Ernest "Sandy” Marshall, representing the Federation of Manatee Community Associations, has also been a solid provider of common sense every time this issue comes up. Marshall said the Federation strongly supported collecting 100 percent of the prescribed fees and that they very clearly have not slowed growth in Manatee and Sarasota counties where transplants continue to pour in year after year. He also pointed out that even if new homes are slightly more expensive, that lifts the price of existing properties, leading to growth in revenues from ad valorem taxes.

Glen Gibellina, a citizen activist who has long championed a focus on affordable housing while deriding proposed developments that don’t include it (especially when they seek density increases), said that if we want to look at impact fees, let’s only look at the ones on affordable units. Gibellina suggested we collect 100 percent on every new home with a sale price over $100,000, and then waive them completely for houses under that amount. "People buying a $350,000 house can afford those fees,” argued Gibellina. "When you’re collecting $20,000 in fees on an $80,000 house, that’s gonna be a fifth of that person’s mortgage.”

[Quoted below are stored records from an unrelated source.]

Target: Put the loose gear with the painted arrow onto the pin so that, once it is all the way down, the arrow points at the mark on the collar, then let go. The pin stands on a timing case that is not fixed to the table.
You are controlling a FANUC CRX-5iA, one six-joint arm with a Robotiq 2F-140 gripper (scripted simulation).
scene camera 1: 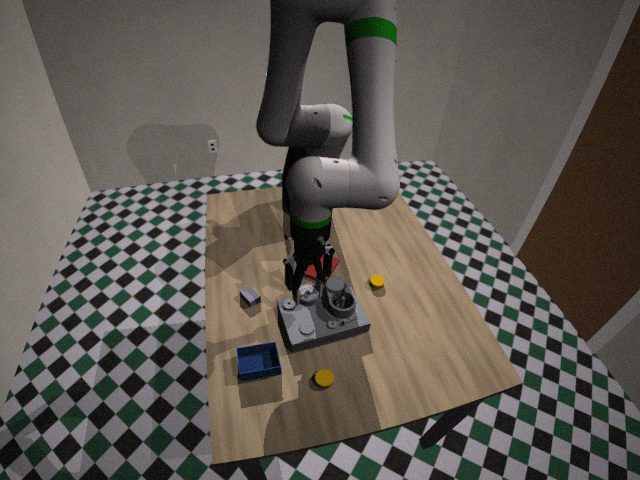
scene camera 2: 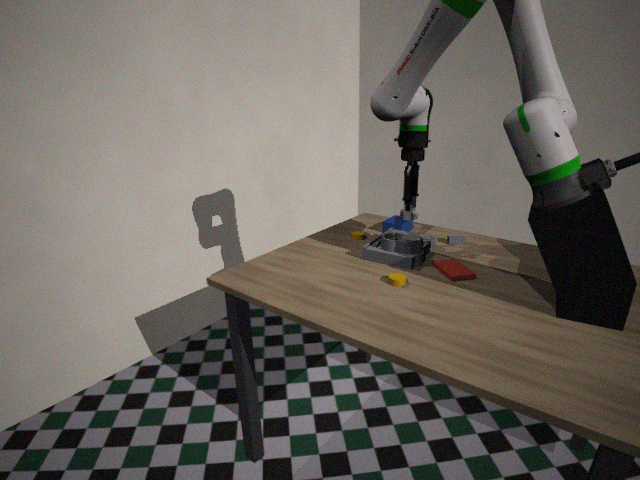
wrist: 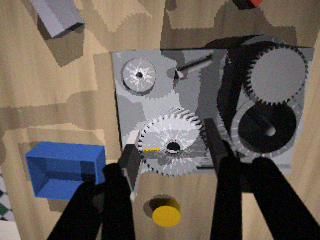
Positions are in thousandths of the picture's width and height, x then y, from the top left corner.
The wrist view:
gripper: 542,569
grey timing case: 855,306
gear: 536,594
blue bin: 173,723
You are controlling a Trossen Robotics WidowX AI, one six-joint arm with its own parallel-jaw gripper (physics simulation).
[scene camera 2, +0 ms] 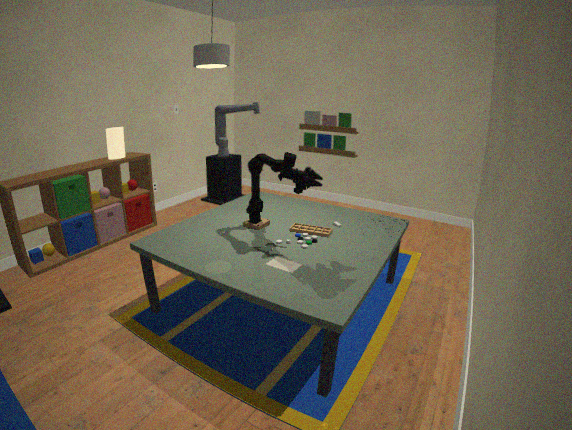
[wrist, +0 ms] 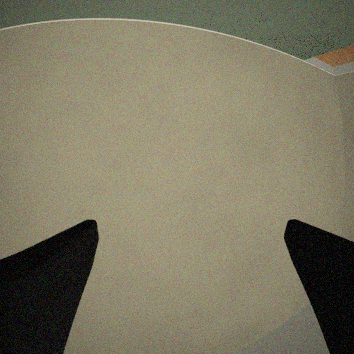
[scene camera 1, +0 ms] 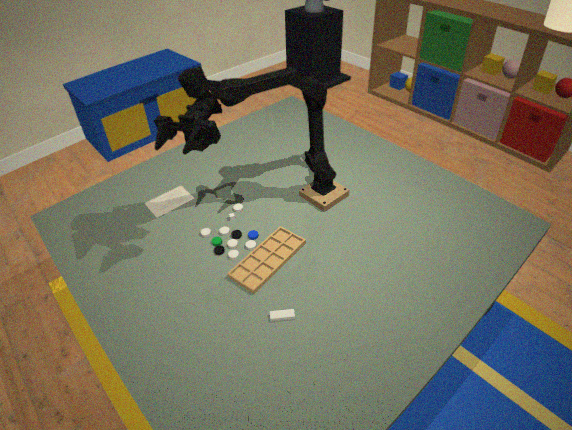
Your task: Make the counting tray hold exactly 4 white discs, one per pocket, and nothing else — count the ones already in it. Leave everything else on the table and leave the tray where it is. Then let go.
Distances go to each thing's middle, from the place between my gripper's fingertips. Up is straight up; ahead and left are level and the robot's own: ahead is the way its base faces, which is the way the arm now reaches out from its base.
Labels:
I see the wooden counting tray (scene camera 1: 274, 252) 350 mm below my hand, 180 mm to the left of it and 140 mm behind it.

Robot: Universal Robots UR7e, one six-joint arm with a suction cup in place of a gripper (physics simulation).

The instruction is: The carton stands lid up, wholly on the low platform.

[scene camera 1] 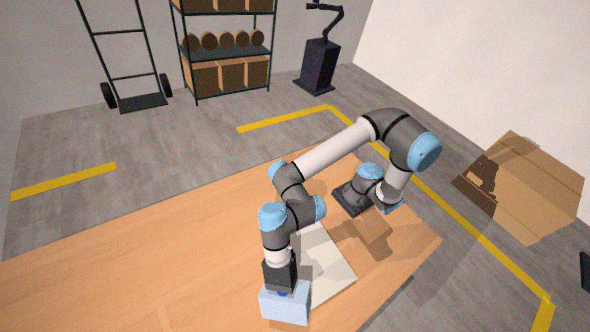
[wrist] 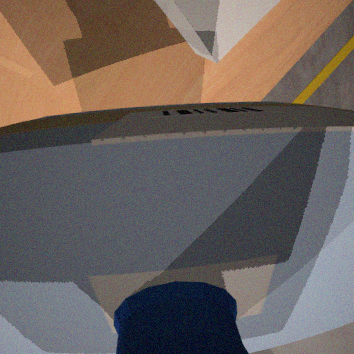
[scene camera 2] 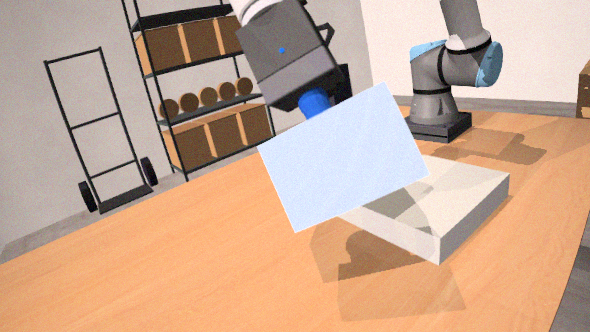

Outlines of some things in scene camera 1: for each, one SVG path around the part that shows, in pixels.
A carton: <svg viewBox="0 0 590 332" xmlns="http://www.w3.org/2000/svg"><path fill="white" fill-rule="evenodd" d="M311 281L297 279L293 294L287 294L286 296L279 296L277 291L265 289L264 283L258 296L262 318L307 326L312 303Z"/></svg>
A low platform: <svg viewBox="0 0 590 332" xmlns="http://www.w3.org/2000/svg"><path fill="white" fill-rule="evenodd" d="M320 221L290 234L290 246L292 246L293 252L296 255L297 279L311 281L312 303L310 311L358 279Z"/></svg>
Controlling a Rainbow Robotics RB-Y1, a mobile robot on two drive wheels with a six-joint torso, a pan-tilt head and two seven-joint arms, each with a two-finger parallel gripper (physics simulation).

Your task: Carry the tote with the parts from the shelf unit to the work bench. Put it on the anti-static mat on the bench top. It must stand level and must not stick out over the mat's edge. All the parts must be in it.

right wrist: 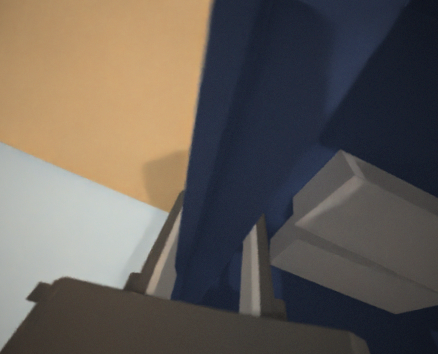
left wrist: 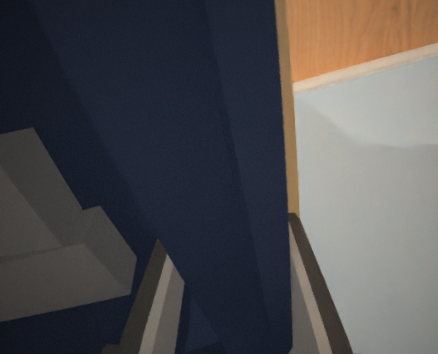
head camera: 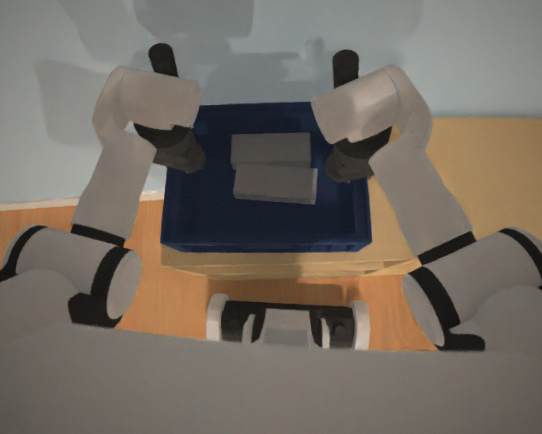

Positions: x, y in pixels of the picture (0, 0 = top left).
Scene:
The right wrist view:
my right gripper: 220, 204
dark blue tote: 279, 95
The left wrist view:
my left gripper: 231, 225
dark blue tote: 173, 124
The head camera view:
my left gripper: 180, 167
my right gripper: 356, 177
dark blue tote: 200, 214

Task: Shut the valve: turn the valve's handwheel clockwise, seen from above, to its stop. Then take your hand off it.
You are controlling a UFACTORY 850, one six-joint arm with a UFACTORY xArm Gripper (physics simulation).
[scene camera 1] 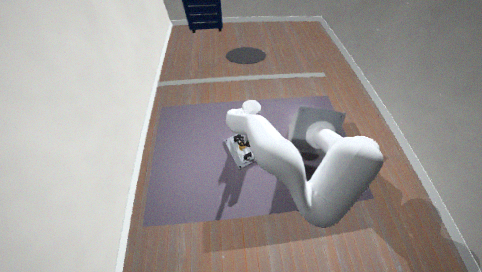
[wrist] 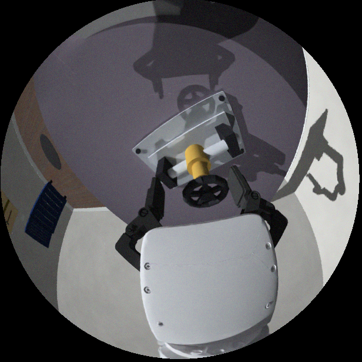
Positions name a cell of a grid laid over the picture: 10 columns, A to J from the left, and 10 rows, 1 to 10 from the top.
Scene:
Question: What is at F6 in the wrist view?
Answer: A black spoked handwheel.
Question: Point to a pale base plate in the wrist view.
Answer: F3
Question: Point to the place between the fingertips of my gripper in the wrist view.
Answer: At F5

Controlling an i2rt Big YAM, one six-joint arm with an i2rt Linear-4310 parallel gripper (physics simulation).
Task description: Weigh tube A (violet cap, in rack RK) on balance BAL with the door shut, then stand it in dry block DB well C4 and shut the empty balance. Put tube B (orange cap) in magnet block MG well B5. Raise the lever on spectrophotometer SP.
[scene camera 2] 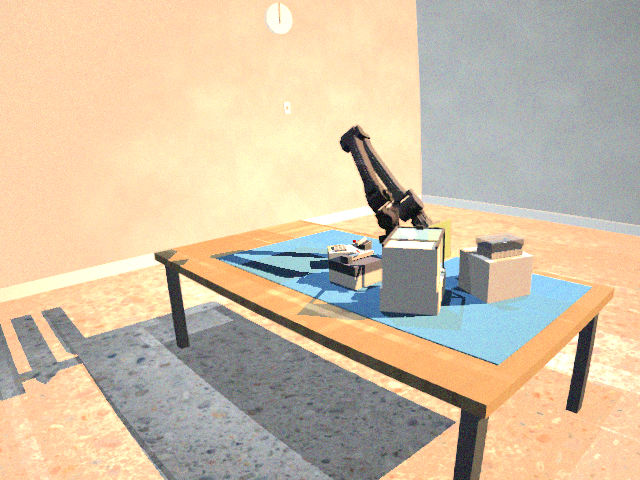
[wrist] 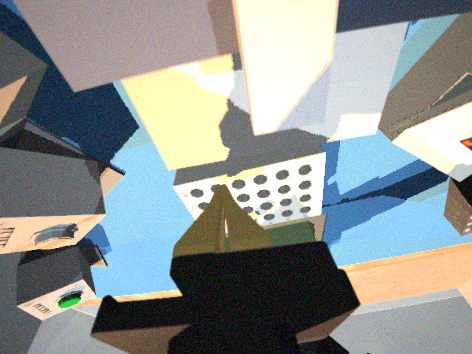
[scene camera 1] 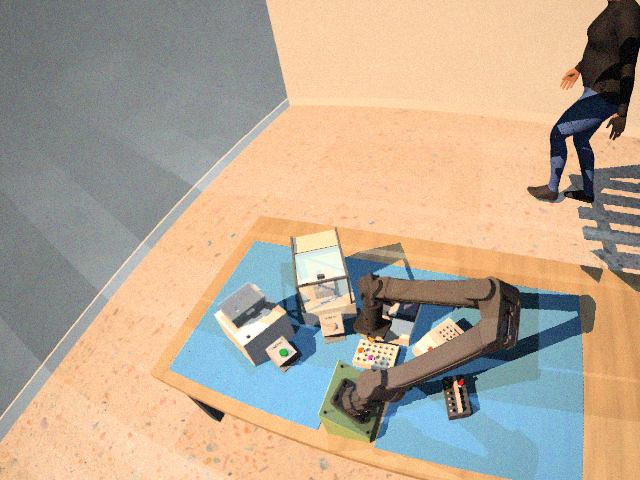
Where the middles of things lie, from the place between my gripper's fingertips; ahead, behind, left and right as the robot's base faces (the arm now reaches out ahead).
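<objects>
From my hand: SP instrument [scene camera 2: 355, 270], 4 cm to the right, 13 cm ahead, 1 cm above. Glass-box balance [scene camera 2: 413, 274], 15 cm ahead of my hand, 24 cm to the left, 7 cm above. Grey box instrument [scene camera 2: 497, 269], 9 cm behind my hand, 39 cm to the left, 5 cm above. By their middles, of these: SP instrument nearest to my hand, grey box instrument farthest from it.
</objects>
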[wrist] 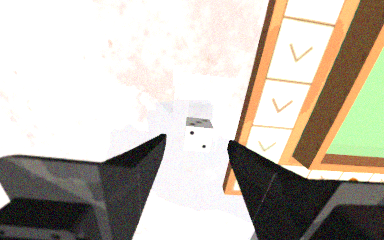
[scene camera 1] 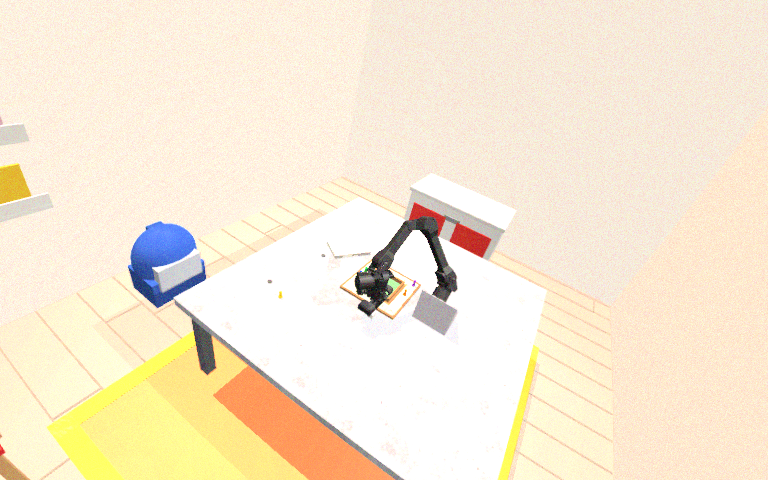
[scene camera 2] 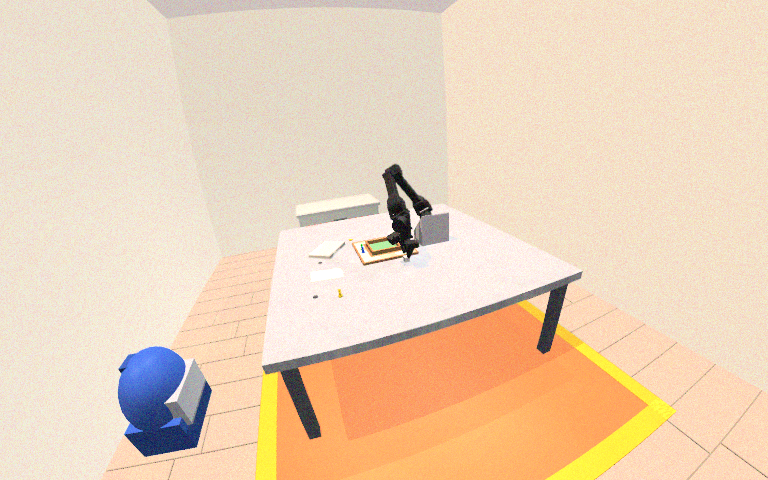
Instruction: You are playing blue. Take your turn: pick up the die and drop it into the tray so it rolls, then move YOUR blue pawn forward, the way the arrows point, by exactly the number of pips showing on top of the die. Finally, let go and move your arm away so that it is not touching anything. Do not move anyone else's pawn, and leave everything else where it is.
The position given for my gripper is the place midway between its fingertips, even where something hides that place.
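My gripper (wrist: 197, 141) is holding nothing, and it's open. There's a white die (wrist: 198, 132) that I can see as well.
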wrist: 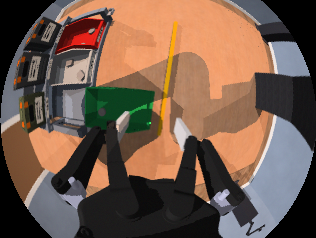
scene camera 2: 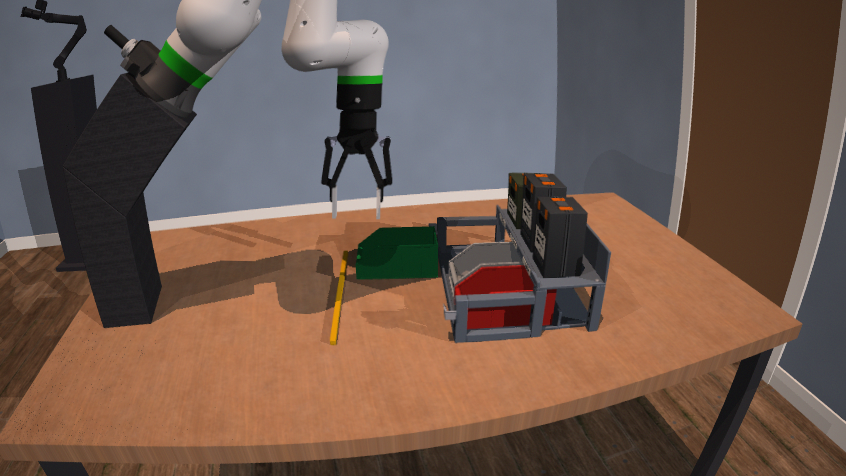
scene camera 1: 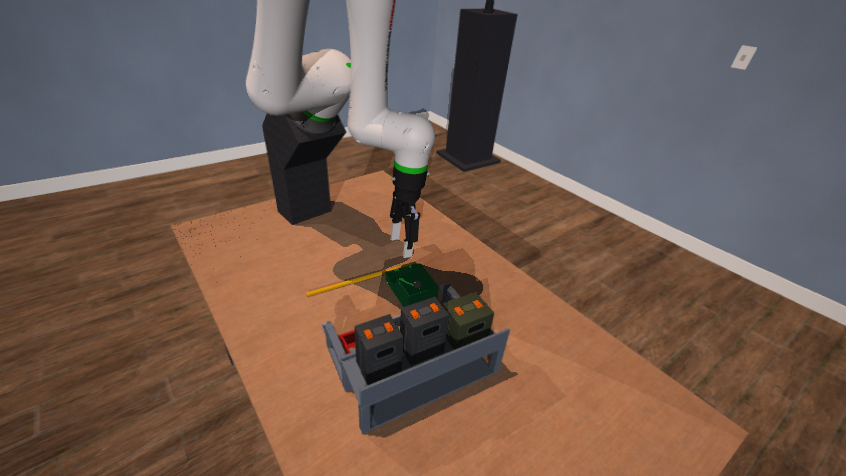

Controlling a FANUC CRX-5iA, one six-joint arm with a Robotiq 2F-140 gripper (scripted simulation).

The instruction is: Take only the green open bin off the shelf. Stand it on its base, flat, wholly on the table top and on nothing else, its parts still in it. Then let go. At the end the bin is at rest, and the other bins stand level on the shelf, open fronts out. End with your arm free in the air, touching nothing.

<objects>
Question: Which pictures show the gripper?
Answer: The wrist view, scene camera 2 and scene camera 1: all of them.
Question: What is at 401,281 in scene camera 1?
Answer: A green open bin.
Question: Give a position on a green open bin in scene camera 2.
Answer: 403,252
</objects>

Commissioner Betsy Benac pointed out that by state law they cannot waive impact fees for any class of homes but said that there was a bill in the legislature that sought to give local governments that latitude. She said she agreed they needed to "look at” affordable housing and the 600 sq ft minimum unit size that Gibellina also lampooned. 

However, the point is, the board doesn’t look at those things, because they are of no interest to the developers who put and keep them in office. Developers like minimum square footage, they hate affordable housing requirements, and they hate impact fees. Consider that and then consider the way our meetings are run and which issues are given the most consideration and you’ll see quite clearly who really runs this county. 

Commissioner Robin DiSabatino was the only enthusiastic voice for collecting the fees at 100 percent, reasoning that since it’s only become more expensive to build needed infrastructure since the study was done in 2015, the idea that we needed less than the experts told us we needed then didn’t hold water. "I don’t even understand why we’re here talking about this,” DiSabatino said rhetorically, though some of the commissioners seemed to take it literally.

Not coincidentally, DiSabatino announced this week that she will not be seeking reelection in November. Having tried to fight the good fight for almost eight years, she too feels as though her head might spontaneously combust at any moment and has decided that floating on a sailboat in the Bahamas with a margarita in her hand is a better way to spend her golden years. Who can blame her? Things won’t change until more people wake up and take notice, stop casting uninformed, straight-ticket votes and make commissioners fear voter accountability more than developer disloyalty.

Being a commissioner in Manatee County is a good way to feel important, take home a six-figure compensation package for a part-time job with superb benefits, and pad your retirement for a decade or so. It’s not at the moment, however, a good way to fight corruption, improve the quality of life for regular citizens, and be a responsible steward for future generations. Far too many powerful interests find the latter much too inconvenient to abide. So long as the voters and commissioners allow that to be the case, nothing will change.